▸ **Exercise instructions**: All of the data below is to be written out again exactly.

▸ **Raw data**:
--------

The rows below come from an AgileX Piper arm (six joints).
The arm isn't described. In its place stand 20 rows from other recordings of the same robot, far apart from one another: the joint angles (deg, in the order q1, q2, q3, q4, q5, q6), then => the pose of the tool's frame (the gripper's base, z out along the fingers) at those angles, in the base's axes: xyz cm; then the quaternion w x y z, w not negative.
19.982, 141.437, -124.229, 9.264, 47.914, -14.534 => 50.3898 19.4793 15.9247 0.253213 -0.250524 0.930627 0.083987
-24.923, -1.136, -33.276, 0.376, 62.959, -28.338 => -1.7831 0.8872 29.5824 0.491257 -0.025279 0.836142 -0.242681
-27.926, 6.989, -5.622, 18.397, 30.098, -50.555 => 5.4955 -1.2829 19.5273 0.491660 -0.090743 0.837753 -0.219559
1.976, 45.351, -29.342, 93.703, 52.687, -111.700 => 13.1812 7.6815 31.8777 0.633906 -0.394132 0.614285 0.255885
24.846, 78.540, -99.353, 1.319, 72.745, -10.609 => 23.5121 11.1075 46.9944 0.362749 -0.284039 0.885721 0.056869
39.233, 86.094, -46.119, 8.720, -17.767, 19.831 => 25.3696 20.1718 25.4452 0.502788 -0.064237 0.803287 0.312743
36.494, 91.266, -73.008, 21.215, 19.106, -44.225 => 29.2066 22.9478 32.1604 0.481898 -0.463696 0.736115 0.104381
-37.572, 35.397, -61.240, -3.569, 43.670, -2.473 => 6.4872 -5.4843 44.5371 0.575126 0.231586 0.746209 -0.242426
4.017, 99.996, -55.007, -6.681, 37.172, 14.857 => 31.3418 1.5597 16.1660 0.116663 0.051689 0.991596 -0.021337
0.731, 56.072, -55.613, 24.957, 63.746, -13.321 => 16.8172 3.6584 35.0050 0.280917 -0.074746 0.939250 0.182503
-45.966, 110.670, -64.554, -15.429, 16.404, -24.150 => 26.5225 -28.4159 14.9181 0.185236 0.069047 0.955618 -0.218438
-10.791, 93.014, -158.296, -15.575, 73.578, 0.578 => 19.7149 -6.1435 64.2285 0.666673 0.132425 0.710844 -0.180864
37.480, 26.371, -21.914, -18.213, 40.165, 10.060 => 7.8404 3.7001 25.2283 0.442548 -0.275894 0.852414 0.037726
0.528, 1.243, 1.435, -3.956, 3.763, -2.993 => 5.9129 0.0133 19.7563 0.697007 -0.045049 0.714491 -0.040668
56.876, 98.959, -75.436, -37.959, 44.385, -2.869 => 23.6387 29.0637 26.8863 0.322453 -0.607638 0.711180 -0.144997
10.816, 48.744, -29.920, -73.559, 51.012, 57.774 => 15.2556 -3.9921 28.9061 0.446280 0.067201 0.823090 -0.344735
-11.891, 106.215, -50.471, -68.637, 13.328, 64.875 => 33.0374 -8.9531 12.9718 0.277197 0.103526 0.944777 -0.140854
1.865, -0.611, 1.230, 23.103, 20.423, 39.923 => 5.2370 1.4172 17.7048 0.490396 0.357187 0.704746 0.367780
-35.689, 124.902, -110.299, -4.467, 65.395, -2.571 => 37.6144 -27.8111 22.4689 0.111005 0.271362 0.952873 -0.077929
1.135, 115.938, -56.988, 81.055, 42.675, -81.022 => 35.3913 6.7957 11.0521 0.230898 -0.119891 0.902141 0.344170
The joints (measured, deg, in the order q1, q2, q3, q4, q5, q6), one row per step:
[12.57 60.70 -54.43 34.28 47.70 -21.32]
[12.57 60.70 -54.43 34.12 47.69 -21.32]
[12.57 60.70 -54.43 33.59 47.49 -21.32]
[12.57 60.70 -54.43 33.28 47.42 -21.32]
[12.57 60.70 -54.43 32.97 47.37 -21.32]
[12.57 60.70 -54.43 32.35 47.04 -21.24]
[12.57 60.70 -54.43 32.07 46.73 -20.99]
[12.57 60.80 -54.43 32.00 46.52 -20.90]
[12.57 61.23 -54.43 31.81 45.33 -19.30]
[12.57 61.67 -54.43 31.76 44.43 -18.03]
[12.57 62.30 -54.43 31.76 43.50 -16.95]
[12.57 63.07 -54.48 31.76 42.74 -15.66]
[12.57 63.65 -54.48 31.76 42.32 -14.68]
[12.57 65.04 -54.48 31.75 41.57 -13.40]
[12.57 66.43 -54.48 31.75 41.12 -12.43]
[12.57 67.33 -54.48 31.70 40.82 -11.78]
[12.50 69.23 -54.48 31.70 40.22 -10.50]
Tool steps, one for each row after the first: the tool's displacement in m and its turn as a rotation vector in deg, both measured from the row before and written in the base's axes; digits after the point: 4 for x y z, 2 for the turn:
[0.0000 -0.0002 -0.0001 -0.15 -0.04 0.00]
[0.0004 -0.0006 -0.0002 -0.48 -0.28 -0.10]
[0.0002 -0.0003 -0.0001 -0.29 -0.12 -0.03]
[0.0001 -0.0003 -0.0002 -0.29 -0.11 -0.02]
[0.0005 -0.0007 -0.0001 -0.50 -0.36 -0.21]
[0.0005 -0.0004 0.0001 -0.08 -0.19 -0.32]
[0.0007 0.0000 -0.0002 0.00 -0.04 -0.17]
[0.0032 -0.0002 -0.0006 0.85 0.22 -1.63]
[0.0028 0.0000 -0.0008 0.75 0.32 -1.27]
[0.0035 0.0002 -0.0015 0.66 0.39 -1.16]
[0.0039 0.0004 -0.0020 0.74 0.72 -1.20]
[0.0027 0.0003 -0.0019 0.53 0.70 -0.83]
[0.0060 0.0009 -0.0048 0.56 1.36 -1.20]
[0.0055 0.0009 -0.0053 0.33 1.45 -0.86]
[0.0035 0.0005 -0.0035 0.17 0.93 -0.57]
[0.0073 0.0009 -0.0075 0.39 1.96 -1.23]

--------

▸ **Answer to this problem**:
The rows below come from an AgileX Piper arm (six joints).
The arm isn't described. In its place stand 20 rows from other recordings of the same robot, far apart from one another: the joint angles (deg, in the order q1, q2, q3, q4, q5, q6), then => the pose of the tool's frame (the gripper's base, z out along the fingers) at those angles, in the base's axes: xyz cm; then the quaternion w x y z, w not negative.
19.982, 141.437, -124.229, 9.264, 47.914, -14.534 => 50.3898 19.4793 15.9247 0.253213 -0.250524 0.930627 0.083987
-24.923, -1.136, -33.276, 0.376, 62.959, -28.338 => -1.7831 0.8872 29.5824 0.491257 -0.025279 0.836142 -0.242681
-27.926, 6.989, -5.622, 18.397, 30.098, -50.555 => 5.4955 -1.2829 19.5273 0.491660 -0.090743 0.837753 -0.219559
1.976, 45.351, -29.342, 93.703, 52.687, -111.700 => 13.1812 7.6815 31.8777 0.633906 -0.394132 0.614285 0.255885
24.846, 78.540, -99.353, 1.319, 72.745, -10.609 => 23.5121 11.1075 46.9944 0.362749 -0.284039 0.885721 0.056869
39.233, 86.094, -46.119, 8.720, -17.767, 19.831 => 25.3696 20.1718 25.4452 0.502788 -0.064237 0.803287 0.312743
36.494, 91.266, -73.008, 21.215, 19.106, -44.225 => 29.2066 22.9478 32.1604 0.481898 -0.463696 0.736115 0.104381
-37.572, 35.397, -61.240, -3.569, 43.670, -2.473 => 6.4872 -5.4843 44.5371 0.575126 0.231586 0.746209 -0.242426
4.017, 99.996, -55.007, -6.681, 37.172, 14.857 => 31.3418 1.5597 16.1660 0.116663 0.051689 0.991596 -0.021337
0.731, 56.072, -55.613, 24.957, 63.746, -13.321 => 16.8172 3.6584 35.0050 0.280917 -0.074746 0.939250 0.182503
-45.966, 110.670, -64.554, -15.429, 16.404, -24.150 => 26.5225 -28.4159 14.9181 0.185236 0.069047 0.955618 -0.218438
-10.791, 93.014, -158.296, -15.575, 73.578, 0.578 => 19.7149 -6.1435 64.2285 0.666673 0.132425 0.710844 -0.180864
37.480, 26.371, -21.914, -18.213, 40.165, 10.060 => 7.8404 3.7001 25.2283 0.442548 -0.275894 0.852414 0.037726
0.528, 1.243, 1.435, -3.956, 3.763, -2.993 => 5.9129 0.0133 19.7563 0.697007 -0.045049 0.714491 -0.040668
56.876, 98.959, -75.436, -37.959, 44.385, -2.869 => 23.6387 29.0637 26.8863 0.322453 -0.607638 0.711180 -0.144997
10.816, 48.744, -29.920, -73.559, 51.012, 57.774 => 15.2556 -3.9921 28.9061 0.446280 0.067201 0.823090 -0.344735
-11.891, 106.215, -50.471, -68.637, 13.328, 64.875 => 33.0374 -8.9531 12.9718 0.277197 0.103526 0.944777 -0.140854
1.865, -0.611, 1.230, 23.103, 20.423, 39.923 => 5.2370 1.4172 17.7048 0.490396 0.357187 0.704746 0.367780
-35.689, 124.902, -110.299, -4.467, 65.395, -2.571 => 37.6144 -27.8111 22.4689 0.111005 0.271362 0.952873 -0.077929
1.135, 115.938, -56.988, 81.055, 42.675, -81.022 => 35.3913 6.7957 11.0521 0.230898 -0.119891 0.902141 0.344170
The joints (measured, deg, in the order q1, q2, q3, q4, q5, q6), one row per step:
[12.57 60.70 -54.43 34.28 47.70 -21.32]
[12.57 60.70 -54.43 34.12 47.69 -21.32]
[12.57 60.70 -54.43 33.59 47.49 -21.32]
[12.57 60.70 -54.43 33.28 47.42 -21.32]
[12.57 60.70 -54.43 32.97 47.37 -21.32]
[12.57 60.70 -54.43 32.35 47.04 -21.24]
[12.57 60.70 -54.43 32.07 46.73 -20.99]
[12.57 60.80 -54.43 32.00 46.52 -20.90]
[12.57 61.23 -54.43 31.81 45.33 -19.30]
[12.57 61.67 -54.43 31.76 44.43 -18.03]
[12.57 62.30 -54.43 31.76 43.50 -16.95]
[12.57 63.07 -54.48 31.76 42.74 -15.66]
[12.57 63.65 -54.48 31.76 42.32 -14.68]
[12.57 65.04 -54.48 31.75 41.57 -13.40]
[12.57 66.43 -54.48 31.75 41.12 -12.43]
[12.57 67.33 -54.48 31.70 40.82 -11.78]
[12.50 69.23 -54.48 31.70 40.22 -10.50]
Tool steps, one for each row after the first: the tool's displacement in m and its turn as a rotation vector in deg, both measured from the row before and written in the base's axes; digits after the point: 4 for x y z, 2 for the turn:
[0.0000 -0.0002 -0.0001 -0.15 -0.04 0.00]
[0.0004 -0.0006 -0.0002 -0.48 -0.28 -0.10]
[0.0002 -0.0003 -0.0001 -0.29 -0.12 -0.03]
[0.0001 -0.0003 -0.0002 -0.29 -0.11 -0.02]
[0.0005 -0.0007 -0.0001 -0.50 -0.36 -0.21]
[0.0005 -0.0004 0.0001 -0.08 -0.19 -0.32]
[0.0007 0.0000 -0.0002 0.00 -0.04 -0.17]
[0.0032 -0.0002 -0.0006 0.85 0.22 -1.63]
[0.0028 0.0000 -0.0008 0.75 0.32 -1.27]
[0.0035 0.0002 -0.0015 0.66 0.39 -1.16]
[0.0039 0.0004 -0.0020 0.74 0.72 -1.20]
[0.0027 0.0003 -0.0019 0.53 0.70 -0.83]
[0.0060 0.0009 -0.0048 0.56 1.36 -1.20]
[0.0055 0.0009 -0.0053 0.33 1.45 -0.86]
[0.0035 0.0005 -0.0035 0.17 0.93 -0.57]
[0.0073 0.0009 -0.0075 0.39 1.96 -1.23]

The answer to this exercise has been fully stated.